Work required: What you return must match the data below exactly, minus any pictures.
- - - - -
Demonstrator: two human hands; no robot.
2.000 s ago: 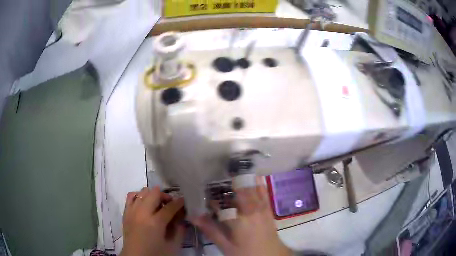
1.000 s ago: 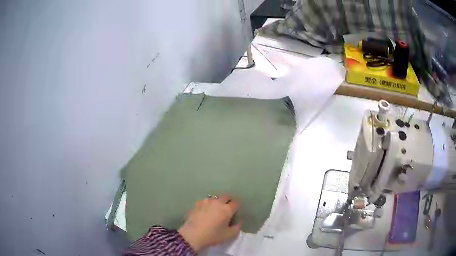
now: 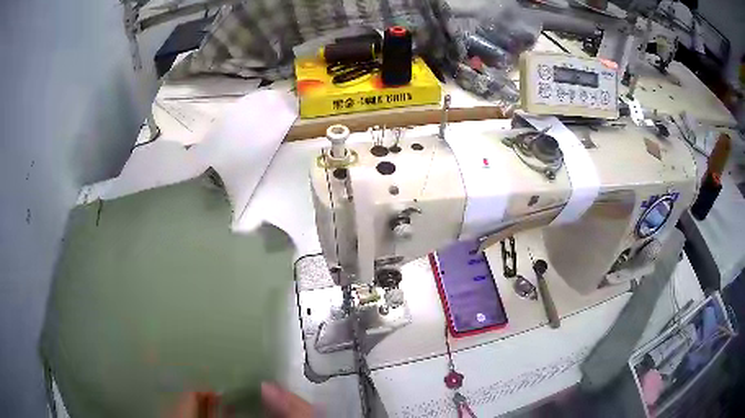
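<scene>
Sage-green fabric (image 3: 163, 286) fills the left side; its lower right part is blurred and its upper right edge is curved and raised. My left hand (image 3: 198, 403) is at the bottom edge, cut off and blurred, its fingers at the cloth. My right hand (image 3: 286, 402), also cut off and blurred, holds the cloth near its lower right corner. The cream sewing machine (image 3: 408, 192) stands right of the cloth. Its presser foot area (image 3: 368, 298) is over the metal plate (image 3: 314, 326), with no green cloth beneath it.
A red-edged phone (image 3: 470, 286) lies under the machine arm, with a flower charm (image 3: 453, 379) in front. A wooden-handled tool (image 3: 547, 298) is right of it. A yellow box (image 3: 368, 98) and control panel (image 3: 569, 86) stand behind. White paper (image 3: 253, 139) lies behind the cloth. A clear container (image 3: 682, 355) is lower right.
The view swung left to the cloth, then back right. My hands left the needle area; my left hand lay flat on the cloth, and now both hands are at its near edge, with the cloth partly raised.
</scene>
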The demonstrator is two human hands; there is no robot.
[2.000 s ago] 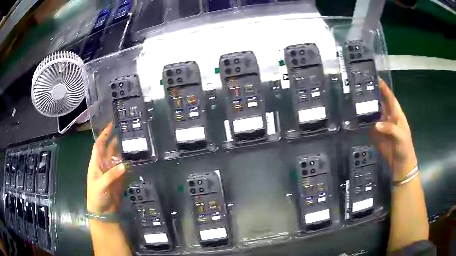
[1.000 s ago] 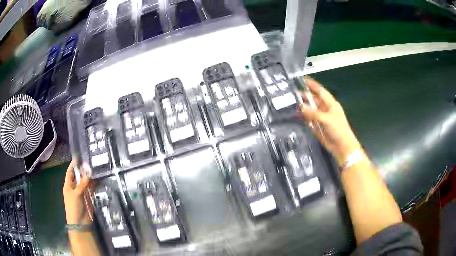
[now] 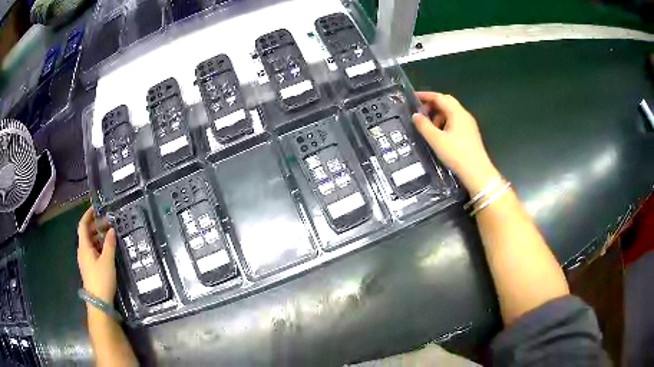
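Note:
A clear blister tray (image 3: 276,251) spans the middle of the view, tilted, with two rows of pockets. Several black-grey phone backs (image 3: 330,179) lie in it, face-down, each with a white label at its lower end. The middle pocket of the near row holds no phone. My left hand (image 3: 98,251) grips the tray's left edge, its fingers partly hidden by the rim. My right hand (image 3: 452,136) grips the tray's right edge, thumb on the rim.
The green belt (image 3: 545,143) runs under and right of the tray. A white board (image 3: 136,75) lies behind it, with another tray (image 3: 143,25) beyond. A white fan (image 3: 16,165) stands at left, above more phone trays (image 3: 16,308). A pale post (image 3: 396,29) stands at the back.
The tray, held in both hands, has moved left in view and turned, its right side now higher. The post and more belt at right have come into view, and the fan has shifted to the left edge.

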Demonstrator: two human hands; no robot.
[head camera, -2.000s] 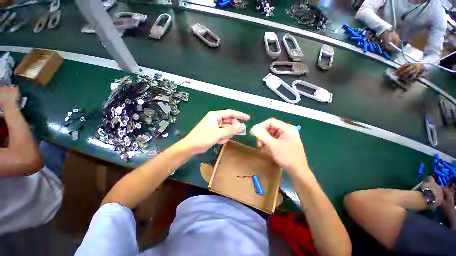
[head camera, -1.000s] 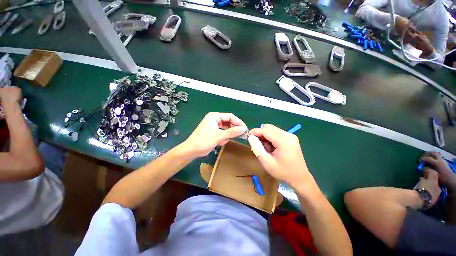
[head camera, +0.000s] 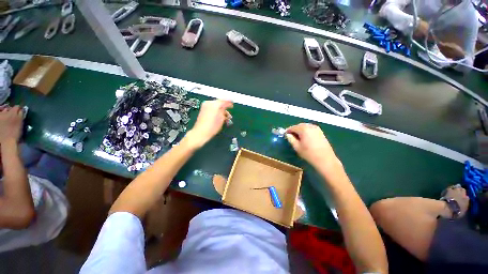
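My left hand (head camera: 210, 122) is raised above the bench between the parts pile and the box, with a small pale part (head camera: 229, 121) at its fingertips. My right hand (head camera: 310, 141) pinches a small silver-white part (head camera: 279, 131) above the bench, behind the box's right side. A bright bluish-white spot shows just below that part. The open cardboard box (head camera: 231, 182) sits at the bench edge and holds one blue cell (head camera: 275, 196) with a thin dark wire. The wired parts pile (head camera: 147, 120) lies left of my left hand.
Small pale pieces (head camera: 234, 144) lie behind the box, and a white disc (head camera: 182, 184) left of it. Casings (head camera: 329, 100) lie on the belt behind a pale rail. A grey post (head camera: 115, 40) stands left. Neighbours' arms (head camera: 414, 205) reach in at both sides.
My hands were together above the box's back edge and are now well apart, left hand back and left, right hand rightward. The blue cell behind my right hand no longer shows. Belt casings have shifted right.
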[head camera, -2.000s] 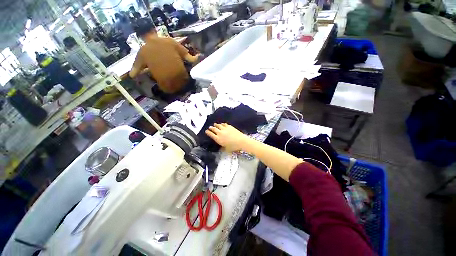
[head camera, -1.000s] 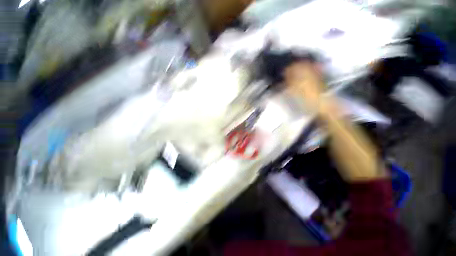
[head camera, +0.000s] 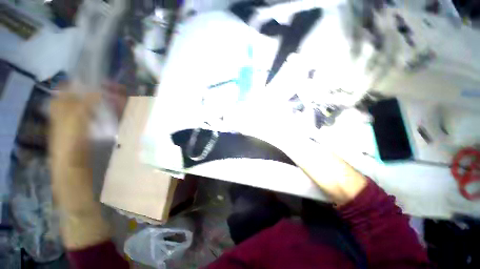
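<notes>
A black curved piece (head camera: 242, 147) lies along the front edge of the white table (head camera: 210, 168), with a pale looped strip or cord (head camera: 202, 144) on its left end. My right hand (head camera: 308, 149) is over the table at the piece's right end, washed out by glare, so its fingers and any grip are unclear. My left hand (head camera: 76, 100) is raised off the table's left side, strongly blurred; what it holds, if anything, cannot be told. The needle area (head camera: 323, 113) is blurred and overexposed.
A phone (head camera: 391, 130) and red-handled scissors (head camera: 467, 171) lie right of my right hand. More black cloth (head camera: 297, 34) lies at the back. A pale wooden box or board (head camera: 139, 163) adjoins the table's left edge, above a plastic bag (head camera: 158, 244).
The view has swung left, from the machine's handwheel end to the needle area. My right hand has left the black pile and come to the front. My left arm has come into view.
</notes>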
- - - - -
Finished exercise:
Demonstrator: two human hands; no robot.
2.000 s ago: 
1.000 s ago: 
now: 
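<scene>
Sage-green fabric (image 3: 163, 286) fills the left side; its lower right part is blurred and its upper right edge is curved and raised. My left hand (image 3: 198, 403) is at the bottom edge, cut off and blurred, its fingers at the cloth. My right hand (image 3: 286, 402), also cut off and blurred, holds the cloth near its lower right corner. The cream sewing machine (image 3: 408, 192) stands right of the cloth. Its presser foot area (image 3: 368, 298) is over the metal plate (image 3: 314, 326), with no green cloth beneath it.
A red-edged phone (image 3: 470, 286) lies under the machine arm, with a flower charm (image 3: 453, 379) in front. A wooden-handled tool (image 3: 547, 298) is right of it. A yellow box (image 3: 368, 98) and control panel (image 3: 569, 86) stand behind. White paper (image 3: 253, 139) lies behind the cloth. A clear container (image 3: 682, 355) is lower right.
The view swung left to the cloth, then back right. My hands left the needle area; my left hand lay flat on the cloth, and now both hands are at its near edge, with the cloth partly raised.
</scene>
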The demonstrator is two human hands; there is no robot.
[2.000 s ago] 
[1.000 s ago] 
[now] 
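Note:
A clear blister tray (image 3: 276,251) spans the middle of the view, tilted, with two rows of pockets. Several black-grey phone backs (image 3: 330,179) lie in it, face-down, each with a white label at its lower end. The middle pocket of the near row holds no phone. My left hand (image 3: 98,251) grips the tray's left edge, its fingers partly hidden by the rim. My right hand (image 3: 452,136) grips the tray's right edge, thumb on the rim.
The green belt (image 3: 545,143) runs under and right of the tray. A white board (image 3: 136,75) lies behind it, with another tray (image 3: 143,25) beyond. A white fan (image 3: 16,165) stands at left, above more phone trays (image 3: 16,308). A pale post (image 3: 396,29) stands at the back.
The tray, held in both hands, has moved left in view and turned, its right side now higher. The post and more belt at right have come into view, and the fan has shifted to the left edge.
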
Demonstrator: two human hands; no robot.
[head camera, -2.000s] 
[head camera, -1.000s] 
[head camera, +0.000s] 
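My left hand (head camera: 210, 122) is raised above the bench between the parts pile and the box, with a small pale part (head camera: 229, 121) at its fingertips. My right hand (head camera: 310, 141) pinches a small silver-white part (head camera: 279, 131) above the bench, behind the box's right side. A bright bluish-white spot shows just below that part. The open cardboard box (head camera: 231, 182) sits at the bench edge and holds one blue cell (head camera: 275, 196) with a thin dark wire. The wired parts pile (head camera: 147, 120) lies left of my left hand.
Small pale pieces (head camera: 234, 144) lie behind the box, and a white disc (head camera: 182, 184) left of it. Casings (head camera: 329, 100) lie on the belt behind a pale rail. A grey post (head camera: 115, 40) stands left. Neighbours' arms (head camera: 414, 205) reach in at both sides.
My hands were together above the box's back edge and are now well apart, left hand back and left, right hand rightward. The blue cell behind my right hand no longer shows. Belt casings have shifted right.
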[head camera, -2.000s] 
[head camera, -1.000s] 
[head camera, +0.000s] 
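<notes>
A black curved piece (head camera: 242, 147) lies along the front edge of the white table (head camera: 210, 168), with a pale looped strip or cord (head camera: 202, 144) on its left end. My right hand (head camera: 308, 149) is over the table at the piece's right end, washed out by glare, so its fingers and any grip are unclear. My left hand (head camera: 76, 100) is raised off the table's left side, strongly blurred; what it holds, if anything, cannot be told. The needle area (head camera: 323, 113) is blurred and overexposed.
A phone (head camera: 391, 130) and red-handled scissors (head camera: 467, 171) lie right of my right hand. More black cloth (head camera: 297, 34) lies at the back. A pale wooden box or board (head camera: 139, 163) adjoins the table's left edge, above a plastic bag (head camera: 158, 244).
The view has swung left, from the machine's handwheel end to the needle area. My right hand has left the black pile and come to the front. My left arm has come into view.
</notes>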

For this exercise, nothing more remains to be done.